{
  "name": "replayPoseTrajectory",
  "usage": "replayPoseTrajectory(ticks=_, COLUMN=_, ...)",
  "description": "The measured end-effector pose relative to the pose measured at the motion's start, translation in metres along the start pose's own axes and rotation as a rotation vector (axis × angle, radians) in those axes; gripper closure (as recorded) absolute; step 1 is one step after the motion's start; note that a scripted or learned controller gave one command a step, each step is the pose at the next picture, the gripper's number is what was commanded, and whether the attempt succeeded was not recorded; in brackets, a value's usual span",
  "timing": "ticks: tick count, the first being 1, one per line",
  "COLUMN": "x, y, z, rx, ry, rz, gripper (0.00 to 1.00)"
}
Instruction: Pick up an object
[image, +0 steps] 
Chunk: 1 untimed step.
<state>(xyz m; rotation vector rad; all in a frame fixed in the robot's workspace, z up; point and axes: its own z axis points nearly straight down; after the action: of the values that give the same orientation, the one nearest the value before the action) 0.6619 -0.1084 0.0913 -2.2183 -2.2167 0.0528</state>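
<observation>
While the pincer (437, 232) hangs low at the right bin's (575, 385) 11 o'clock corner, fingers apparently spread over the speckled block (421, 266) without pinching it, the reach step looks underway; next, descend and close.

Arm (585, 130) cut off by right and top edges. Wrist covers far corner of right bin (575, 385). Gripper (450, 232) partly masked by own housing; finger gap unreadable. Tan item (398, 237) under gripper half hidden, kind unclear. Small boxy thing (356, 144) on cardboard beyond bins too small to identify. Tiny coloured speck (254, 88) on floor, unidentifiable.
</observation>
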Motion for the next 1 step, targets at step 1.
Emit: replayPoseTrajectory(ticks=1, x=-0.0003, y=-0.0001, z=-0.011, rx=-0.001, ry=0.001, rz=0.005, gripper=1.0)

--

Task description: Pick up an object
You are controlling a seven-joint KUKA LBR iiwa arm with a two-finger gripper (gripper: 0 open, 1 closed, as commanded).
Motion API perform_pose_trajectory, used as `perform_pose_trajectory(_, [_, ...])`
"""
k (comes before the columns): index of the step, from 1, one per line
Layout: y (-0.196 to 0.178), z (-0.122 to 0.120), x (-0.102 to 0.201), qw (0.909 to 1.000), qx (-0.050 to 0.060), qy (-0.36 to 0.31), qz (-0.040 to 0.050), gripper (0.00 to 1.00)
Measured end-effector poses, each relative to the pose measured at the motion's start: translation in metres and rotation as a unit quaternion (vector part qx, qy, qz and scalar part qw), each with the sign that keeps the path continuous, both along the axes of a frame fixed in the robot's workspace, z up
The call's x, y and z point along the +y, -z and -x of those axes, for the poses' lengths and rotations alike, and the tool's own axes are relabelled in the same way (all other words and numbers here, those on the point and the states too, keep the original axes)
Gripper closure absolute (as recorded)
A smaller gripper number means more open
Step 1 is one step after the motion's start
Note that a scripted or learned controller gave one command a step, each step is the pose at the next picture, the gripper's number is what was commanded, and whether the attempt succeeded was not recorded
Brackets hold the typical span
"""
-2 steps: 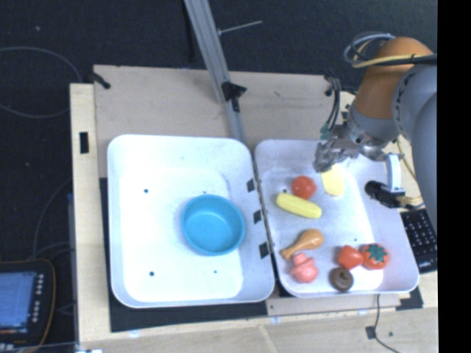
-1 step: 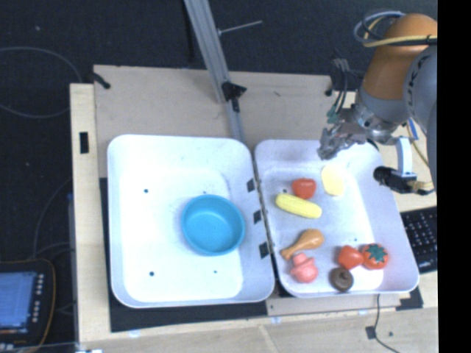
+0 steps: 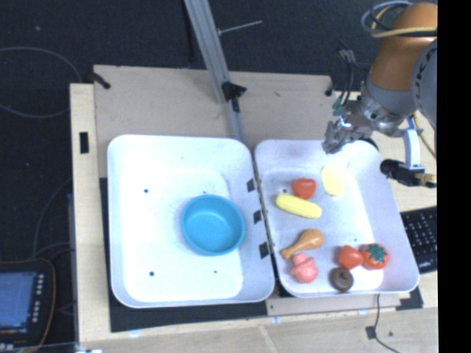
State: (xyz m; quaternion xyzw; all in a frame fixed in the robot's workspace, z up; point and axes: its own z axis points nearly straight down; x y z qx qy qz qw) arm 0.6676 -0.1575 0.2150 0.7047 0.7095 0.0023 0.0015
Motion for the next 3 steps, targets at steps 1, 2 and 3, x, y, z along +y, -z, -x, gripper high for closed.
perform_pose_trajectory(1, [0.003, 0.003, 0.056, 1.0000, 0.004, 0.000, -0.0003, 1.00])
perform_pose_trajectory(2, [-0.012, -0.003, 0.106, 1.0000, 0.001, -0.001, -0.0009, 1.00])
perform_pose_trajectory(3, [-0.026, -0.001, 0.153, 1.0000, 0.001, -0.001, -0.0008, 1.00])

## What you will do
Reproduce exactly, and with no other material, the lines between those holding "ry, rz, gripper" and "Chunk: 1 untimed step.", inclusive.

## Solution
  "COLUMN": "x, y, z, rx, ry, rz, gripper (0.00 to 1.00)"
}
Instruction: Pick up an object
[image, +0 steps] 
Chunk: 1 untimed step.

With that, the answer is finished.